Task requirements –
Please reproduce each line of the data below as it stands.

Dataset excerpt –

..............................

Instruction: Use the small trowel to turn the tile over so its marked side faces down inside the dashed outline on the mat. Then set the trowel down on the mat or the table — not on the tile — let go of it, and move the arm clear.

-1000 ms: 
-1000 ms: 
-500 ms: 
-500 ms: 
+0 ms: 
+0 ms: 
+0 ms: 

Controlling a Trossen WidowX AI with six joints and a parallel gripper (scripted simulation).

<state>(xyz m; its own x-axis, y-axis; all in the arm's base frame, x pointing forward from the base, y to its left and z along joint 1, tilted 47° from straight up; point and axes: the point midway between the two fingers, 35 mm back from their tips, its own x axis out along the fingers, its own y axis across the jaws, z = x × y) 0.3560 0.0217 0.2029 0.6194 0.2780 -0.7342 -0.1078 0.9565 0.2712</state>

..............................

Result of this exercise –
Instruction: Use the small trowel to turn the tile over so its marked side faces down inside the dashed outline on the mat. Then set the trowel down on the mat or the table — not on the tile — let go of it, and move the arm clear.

-1000 ms: 
-1000 ms: 
-500 ms: 
-500 ms: 
+0 ms: 
+0 ms: 
+0 ms: 

Controlling a Trossen WidowX AI with six joints and a parallel gripper (scripted simulation).

<state>(xyz m; its own x-axis, y-axis; all in the arm's base frame, x pointing forward from the base, y to its left and z along joint 1, tilted 47° from straight up; point and axes: the point midway between the two fingers, 35 mm back from their tips, its own x axis out along the fingers, its own y axis across the jaws, z = x × y) 0.3560 0.0217 0.2029 0.6194 0.2780 -0.7342 -0.1078 0.9565 0.2712</state>

Work on this exercise is finished.